▶ **Assignment**
Please retype the records below exactly as they stand.

▶ **Data extracts**
◆ ◆ ◆

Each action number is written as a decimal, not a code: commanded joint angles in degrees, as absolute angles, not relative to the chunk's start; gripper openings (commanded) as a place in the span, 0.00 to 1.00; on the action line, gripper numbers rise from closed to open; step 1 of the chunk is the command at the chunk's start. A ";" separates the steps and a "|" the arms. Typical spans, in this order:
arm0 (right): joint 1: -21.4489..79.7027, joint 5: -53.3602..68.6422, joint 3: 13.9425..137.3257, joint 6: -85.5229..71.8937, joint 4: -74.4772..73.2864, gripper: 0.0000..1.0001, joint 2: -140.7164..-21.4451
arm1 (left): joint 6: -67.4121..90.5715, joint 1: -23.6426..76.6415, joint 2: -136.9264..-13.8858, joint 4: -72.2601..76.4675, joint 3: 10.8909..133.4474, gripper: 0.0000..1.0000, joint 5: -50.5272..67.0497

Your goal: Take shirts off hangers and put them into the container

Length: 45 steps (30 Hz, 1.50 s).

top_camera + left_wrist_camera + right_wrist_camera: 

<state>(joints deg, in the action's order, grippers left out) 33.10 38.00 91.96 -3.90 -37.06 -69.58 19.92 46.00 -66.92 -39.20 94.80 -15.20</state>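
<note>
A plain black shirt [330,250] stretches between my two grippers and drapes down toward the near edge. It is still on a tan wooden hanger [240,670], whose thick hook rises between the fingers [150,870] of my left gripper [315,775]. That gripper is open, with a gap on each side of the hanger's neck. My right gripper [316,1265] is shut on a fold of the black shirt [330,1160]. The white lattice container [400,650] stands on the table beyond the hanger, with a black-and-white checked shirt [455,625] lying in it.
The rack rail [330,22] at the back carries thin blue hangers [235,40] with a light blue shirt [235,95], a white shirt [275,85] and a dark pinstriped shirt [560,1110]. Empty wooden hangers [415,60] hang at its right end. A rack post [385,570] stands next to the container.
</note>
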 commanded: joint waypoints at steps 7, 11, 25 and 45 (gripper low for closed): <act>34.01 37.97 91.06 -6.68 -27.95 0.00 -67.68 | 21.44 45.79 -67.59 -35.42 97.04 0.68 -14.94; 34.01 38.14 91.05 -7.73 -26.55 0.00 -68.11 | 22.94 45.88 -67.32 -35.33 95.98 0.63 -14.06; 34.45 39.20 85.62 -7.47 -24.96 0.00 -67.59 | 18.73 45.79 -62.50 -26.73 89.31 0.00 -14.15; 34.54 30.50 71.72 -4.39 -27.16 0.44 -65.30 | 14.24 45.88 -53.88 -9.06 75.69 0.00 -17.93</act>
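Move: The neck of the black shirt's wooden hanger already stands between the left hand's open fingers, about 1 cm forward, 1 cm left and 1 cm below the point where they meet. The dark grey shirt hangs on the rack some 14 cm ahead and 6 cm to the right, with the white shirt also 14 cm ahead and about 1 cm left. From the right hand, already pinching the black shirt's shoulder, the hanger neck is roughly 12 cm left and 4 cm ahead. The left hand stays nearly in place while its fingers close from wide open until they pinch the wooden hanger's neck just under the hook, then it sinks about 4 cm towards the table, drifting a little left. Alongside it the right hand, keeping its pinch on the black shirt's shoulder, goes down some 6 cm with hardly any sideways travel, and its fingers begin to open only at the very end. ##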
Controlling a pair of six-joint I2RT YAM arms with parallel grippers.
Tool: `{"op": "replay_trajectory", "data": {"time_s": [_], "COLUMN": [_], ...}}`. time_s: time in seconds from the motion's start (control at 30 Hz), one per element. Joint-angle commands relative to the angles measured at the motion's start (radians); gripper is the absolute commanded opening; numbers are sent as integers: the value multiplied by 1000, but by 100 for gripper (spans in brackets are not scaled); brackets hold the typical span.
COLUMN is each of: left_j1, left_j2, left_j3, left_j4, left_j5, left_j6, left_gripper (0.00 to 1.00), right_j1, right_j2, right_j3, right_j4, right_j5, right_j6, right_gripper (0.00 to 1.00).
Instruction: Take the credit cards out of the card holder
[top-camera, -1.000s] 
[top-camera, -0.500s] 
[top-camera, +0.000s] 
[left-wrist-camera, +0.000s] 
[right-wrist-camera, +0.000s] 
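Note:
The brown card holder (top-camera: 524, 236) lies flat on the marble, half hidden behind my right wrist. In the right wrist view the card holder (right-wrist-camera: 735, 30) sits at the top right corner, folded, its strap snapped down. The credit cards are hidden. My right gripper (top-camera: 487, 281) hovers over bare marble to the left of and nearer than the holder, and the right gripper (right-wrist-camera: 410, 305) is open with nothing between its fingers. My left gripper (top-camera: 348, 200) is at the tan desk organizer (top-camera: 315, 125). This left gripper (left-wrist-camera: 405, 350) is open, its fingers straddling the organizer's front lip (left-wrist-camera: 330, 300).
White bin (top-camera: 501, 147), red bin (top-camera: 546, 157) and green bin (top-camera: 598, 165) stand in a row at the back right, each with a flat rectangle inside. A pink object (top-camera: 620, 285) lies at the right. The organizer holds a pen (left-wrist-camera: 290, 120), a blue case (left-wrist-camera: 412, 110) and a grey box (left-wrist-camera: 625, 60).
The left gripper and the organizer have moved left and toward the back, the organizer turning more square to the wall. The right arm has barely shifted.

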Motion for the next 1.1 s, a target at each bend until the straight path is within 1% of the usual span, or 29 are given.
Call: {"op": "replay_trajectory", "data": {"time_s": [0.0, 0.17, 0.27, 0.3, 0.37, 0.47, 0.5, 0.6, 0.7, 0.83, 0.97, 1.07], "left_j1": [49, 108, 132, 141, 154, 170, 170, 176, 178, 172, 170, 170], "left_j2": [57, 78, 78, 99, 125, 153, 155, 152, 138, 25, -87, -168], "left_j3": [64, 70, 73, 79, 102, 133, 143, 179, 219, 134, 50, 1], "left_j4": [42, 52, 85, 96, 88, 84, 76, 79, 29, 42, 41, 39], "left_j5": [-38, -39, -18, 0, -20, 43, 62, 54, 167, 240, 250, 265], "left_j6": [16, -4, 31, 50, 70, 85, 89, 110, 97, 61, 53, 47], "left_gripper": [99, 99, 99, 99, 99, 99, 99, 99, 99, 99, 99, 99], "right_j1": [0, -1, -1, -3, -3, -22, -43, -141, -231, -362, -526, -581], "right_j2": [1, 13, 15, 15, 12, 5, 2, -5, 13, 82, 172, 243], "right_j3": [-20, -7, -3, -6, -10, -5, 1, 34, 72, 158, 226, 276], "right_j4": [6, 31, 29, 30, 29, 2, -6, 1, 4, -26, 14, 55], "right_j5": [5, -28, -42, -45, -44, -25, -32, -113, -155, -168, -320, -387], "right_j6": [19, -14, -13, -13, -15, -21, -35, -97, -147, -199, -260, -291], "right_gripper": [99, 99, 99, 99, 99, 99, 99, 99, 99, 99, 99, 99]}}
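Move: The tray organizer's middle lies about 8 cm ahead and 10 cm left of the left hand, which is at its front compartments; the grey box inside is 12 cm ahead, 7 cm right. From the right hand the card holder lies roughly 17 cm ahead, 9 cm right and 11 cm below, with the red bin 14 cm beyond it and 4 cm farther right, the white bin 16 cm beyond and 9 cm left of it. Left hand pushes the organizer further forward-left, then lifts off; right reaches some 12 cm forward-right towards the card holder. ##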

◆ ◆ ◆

▶ **Response area**
Each action number is written as a decimal, not a code: commanded joint angles in degrees, as absolute angles, not relative to the chunk's start; gripper openings (commanded) as a place in the span, 0.00 to 1.00; on the action line, gripper numbers rise from closed to open; step 1 of the chunk is the command at the chunk's start. A ";" separates the steps and a "|" the arms. Typical spans, in this order:
arm0 (right): joint 1: -21.4489..79.7027, joint 5: -53.3602..68.6422, joint 3: 13.9425..137.3257, joint 6: -85.5229..71.8937, joint 4: -74.4772..73.2864, gripper: 0.0000..1.0001, joint 2: -140.7164..-21.4451
arm1 (left): joint 6: -67.4121..90.5715, joint 1: -23.6426..76.6415, joint 2: -136.9264..-13.8858, joint 4: -72.2601..76.4675, joint 3: 10.8909..133.4474, gripper: 0.0000..1.0000, joint 5: -50.5272..67.0497

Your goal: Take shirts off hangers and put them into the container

Length: 45 steps (30 Hz, 1.50 s).

top_camera + left_wrist_camera + right_wrist_camera: 

<state>(joints deg, in the action's order, grippers left out) 33.10 38.00 91.96 -3.90 -37.06 -69.58 19.92 46.00 -66.92 -39.20 94.80 -15.20</state>
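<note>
A plain black shirt [330,250] stretches between my two grippers and drapes down toward the near edge. It is still on a tan wooden hanger [240,670], whose thick hook rises between the fingers [150,870] of my left gripper [315,775]. That gripper is open, with a gap on each side of the hanger's neck. My right gripper [316,1265] is shut on a fold of the black shirt [330,1160]. The white lattice container [400,650] stands on the table beyond the hanger, with a black-and-white checked shirt [455,625] lying in it.
The rack rail [330,22] at the back carries thin blue hangers [235,40] with a light blue shirt [235,95], a white shirt [275,85] and a dark pinstriped shirt [560,1110]. Empty wooden hangers [415,60] hang at its right end. A rack post [385,570] stands next to the container.
</note>
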 commanded: joint waypoints at steps 7, 11, 25 and 45 (gripper low for closed): <act>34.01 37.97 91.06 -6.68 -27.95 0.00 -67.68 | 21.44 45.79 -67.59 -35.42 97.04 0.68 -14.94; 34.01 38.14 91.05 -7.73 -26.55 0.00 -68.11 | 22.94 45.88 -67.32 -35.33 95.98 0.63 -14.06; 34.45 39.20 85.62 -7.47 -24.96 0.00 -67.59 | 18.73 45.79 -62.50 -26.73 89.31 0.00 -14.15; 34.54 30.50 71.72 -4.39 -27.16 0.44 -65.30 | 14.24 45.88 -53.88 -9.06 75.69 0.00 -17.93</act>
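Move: The neck of the black shirt's wooden hanger already stands between the left hand's open fingers, about 1 cm forward, 1 cm left and 1 cm below the point where they meet. The dark grey shirt hangs on the rack some 14 cm ahead and 6 cm to the right, with the white shirt also 14 cm ahead and about 1 cm left. From the right hand, already pinching the black shirt's shoulder, the hanger neck is roughly 12 cm left and 4 cm ahead. The left hand stays nearly in place while its fingers close from wide open until they pinch the wooden hanger's neck just under the hook, then it sinks about 4 cm towards the table, drifting a little left. Alongside it the right hand, keeping its pinch on the black shirt's shoulder, goes down some 6 cm with hardly any sideways travel, and its fingers begin to open only at the very end. ##
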Controlling a pair of six-joint I2RT YAM arms with parallel grippers.
Tool: `{"op": "replay_trajectory", "data": {"time_s": [_], "COLUMN": [_], ...}}`. time_s: time in seconds from the motion's start (control at 30 Hz), one per element. Joint-angle commands relative to the angles measured at the motion's start (radians); gripper is the absolute commanded opening; numbers are sent as integers: the value multiplied by 1000, but by 100 for gripper (spans in brackets are not scaled); brackets hold the typical span.
COLUMN is each of: left_j1, left_j2, left_j3, left_j4, left_j5, left_j6, left_gripper (0.00 to 1.00), right_j1, right_j2, right_j3, right_j4, right_j5, right_j6, right_gripper (0.00 to 1.00).
Instruction: Take the credit cards out of the card holder
[top-camera, -1.000s] 
[top-camera, -0.500s] 
[top-camera, +0.000s] 
[left-wrist-camera, +0.000s] 
[right-wrist-camera, +0.000s] 
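Note:
The brown card holder (top-camera: 524, 236) lies flat on the marble, half hidden behind my right wrist. In the right wrist view the card holder (right-wrist-camera: 735, 30) sits at the top right corner, folded, its strap snapped down. The credit cards are hidden. My right gripper (top-camera: 487, 281) hovers over bare marble to the left of and nearer than the holder, and the right gripper (right-wrist-camera: 410, 305) is open with nothing between its fingers. My left gripper (top-camera: 348, 200) is at the tan desk organizer (top-camera: 315, 125). This left gripper (left-wrist-camera: 405, 350) is open, its fingers straddling the organizer's front lip (left-wrist-camera: 330, 300).
White bin (top-camera: 501, 147), red bin (top-camera: 546, 157) and green bin (top-camera: 598, 165) stand in a row at the back right, each with a flat rectangle inside. A pink object (top-camera: 620, 285) lies at the right. The organizer holds a pen (left-wrist-camera: 290, 120), a blue case (left-wrist-camera: 412, 110) and a grey box (left-wrist-camera: 625, 60).
The left gripper and the organizer have moved left and toward the back, the organizer turning more square to the wall. The right arm has barely shifted.
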
Motion for the next 1.1 s, a target at each bend until the straight path is within 1% of the usual span, or 29 are given.
Call: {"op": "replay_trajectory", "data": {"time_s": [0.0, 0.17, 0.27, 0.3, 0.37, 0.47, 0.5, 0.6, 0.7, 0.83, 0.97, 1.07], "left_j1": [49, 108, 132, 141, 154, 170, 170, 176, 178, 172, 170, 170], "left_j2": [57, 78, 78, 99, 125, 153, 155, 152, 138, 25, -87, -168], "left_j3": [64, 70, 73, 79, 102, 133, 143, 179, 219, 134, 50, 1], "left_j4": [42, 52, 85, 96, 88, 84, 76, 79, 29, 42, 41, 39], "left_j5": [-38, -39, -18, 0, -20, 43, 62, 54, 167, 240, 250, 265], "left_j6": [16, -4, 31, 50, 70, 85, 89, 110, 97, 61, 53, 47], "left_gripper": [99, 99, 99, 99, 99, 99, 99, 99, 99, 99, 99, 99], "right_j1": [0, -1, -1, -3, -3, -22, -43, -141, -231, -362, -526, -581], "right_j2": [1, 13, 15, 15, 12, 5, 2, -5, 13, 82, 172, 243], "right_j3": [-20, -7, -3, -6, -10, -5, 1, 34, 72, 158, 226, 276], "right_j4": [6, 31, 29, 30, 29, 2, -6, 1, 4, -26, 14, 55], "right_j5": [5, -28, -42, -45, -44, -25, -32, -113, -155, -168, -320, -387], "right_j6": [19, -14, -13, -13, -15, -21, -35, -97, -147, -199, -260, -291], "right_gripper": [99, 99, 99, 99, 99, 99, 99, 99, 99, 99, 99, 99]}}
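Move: The tray organizer's middle lies about 8 cm ahead and 10 cm left of the left hand, which is at its front compartments; the grey box inside is 12 cm ahead, 7 cm right. From the right hand the card holder lies roughly 17 cm ahead, 9 cm right and 11 cm below, with the red bin 14 cm beyond it and 4 cm farther right, the white bin 16 cm beyond and 9 cm left of it. Left hand pushes the organizer further forward-left, then lifts off; right reaches some 12 cm forward-right towards the card holder. ##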

The requested output is complete.